# Speaking of errors: estimating uncertainties in integrated data (corrigendum to “Everything SAXS”)

I feel I need to make a public apology: it turns out that I have been inaccurate in some of my recent papers on the explanation of the estimation of the uncertainties on the intensities (the uncertainties themselves, however, are correct, so I calculated it right but described it wrong). Here’s what happened:

Over the years, I have build a bit of a library of programs to process data. One of the oldest pieces from my Ph.D. time was an integration method for integration of 2D scattering patterns, which has since been reprogrammed in Python. The integration method uses two internal uncertainties, one which propagates the uncertainties of the detected counts, and the other determining the standard deviation of the intensities in the bin. Whichever was largest was my estimate for the uncertainty (unless both are less than 1% of the intensity, in which case the error is estimated as that). However, there was an oddity in that calculation: for a reason I forgot, I further divided the standard deviation of the intensities in the bin by the square root of the number of values in that bin. This procedure has remained unchanged since I initially wrote it, and has produced sound results since. However, it is at odds with what I have been writing, my publications state that (one of) the uncertainty estimates is the standard deviation!

The calculation turns out to be the correct one. The standard deviation of the intensities in a bin will assume a fixed value that indicates how much the binned intensities vary from the mean. For an infinite number of intensities in a bin the standard deviation will therefore assume a finite value. When I want to calculate the uncertainty of the mean determined through the binning procedure, however, I need to calculate the “standard error of the mean“. This value (as you guessed), is the standard deviation divided by the square root of the number of measurement points, and indicates how accurate the mean bin value is. For an infinite number of intensities in a bin, this value will be zero (i.e. the mean is perfectly accurate).
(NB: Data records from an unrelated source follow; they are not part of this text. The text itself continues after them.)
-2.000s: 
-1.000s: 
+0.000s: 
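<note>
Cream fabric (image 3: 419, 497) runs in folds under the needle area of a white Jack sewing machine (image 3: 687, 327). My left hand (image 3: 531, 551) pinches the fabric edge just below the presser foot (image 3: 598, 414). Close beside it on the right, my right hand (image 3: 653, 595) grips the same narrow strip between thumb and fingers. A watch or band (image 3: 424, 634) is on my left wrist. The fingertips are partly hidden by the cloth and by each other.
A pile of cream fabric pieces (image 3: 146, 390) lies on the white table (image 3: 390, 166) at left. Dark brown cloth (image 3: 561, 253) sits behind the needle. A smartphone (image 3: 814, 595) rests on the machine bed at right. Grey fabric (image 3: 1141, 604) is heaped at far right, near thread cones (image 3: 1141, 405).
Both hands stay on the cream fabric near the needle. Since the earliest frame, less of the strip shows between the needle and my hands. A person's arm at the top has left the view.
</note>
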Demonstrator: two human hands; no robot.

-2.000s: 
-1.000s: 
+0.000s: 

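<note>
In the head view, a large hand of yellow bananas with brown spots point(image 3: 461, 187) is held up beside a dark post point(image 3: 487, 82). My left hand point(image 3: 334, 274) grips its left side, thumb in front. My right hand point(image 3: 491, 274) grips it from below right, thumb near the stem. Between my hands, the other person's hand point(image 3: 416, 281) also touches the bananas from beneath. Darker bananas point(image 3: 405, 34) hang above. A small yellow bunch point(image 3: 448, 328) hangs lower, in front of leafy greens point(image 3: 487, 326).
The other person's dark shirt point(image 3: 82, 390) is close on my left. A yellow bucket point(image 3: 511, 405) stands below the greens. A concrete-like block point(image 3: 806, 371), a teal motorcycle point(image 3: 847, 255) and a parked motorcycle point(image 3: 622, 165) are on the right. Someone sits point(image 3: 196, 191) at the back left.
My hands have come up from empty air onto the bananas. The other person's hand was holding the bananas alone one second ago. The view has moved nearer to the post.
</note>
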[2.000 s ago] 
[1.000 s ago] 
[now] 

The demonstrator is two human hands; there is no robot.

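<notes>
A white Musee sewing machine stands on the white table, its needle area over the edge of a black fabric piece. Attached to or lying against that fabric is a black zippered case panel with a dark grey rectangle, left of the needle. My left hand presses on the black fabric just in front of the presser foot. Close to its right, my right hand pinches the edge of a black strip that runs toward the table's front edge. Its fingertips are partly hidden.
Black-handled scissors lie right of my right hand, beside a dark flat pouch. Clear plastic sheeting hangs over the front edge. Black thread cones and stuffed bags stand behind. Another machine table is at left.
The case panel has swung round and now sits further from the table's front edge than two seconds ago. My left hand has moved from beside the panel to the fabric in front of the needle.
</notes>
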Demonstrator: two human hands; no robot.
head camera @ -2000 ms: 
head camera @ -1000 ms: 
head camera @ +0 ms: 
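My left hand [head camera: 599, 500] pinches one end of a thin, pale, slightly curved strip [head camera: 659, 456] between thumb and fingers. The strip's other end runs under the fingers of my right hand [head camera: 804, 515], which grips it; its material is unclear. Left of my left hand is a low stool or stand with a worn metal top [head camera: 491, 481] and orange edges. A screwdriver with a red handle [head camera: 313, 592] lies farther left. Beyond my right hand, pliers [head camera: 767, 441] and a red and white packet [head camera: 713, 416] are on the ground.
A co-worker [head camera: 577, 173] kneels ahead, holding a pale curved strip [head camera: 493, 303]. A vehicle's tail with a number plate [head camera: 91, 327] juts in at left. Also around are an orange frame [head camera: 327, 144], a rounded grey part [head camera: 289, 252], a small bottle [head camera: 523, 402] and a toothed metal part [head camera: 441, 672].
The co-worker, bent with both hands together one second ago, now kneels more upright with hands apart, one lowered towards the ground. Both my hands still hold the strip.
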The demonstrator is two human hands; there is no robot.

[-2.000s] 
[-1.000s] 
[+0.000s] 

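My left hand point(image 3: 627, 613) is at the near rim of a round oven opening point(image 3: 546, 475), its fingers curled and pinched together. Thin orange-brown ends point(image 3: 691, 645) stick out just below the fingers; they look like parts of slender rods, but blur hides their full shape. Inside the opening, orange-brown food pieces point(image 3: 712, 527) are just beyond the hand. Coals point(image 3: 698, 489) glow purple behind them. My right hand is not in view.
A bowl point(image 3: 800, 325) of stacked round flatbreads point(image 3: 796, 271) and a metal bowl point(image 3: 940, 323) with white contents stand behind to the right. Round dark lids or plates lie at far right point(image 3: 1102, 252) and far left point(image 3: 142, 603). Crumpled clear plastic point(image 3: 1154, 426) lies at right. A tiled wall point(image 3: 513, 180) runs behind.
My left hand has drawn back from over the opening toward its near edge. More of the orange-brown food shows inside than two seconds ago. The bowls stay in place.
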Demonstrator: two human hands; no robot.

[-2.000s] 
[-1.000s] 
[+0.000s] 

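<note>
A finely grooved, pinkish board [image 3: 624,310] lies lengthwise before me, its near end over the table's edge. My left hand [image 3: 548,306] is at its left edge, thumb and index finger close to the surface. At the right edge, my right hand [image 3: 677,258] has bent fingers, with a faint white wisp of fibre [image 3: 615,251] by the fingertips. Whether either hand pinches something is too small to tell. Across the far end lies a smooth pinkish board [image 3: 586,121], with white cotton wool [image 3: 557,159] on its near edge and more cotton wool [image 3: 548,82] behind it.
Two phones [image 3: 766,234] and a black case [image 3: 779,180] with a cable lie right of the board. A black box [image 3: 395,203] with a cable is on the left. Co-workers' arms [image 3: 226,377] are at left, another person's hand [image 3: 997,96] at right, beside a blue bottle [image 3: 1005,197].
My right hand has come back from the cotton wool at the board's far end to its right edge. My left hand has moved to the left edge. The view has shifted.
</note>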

When I was writing the “Improvements and considerations”-paper , I got it half right by stating that the uncertainty is the maximum of either the propagated uncertainties, or the “standard error of the mean”. However, when I then wrote the equation for the uncertainty (equation 9), I stated the equation for determining the standard deviation. Worse still, when writing the “Everything SAXS”-paper , I stated that it is the standard deviation, and gave the equation for the standard deviation as well. It is furthermore incorrectly stated in . Egg and my face are in alignment (paraphrasing Moss from “The IT Crowd”).

I will do my best to clarify this difference in future work, and maybe should publish a corrigendum to the Everything SAXS paper. I sincerely apologise for any confusion it may have caused to any of you. Feel free to ask me to buy you a compensatory beverage at the next conference.

 B. R. Pauw, J. S. Pedersen, S. Tardif, M. Takata, and B. B. Iversen. Improvements and considerations for size distribution retrieval from small-angle scattering data by Monte Carlo methods. J. Appl. Cryst., 46:365–371, 2013.

 B. R. Pauw. Everything saxs: small-angle scattering pattern collection and correction. J. Phys.: Condens. Matter, 25:383201, 2013.

 J. M. Rosalie and B. R. Pauw. Form-free size distributions from complementary stereological tem/saxs on precipitates in a mg–zn alloy. Acta Materialia, 66:150–162, 2014. arXiv:1210.5366.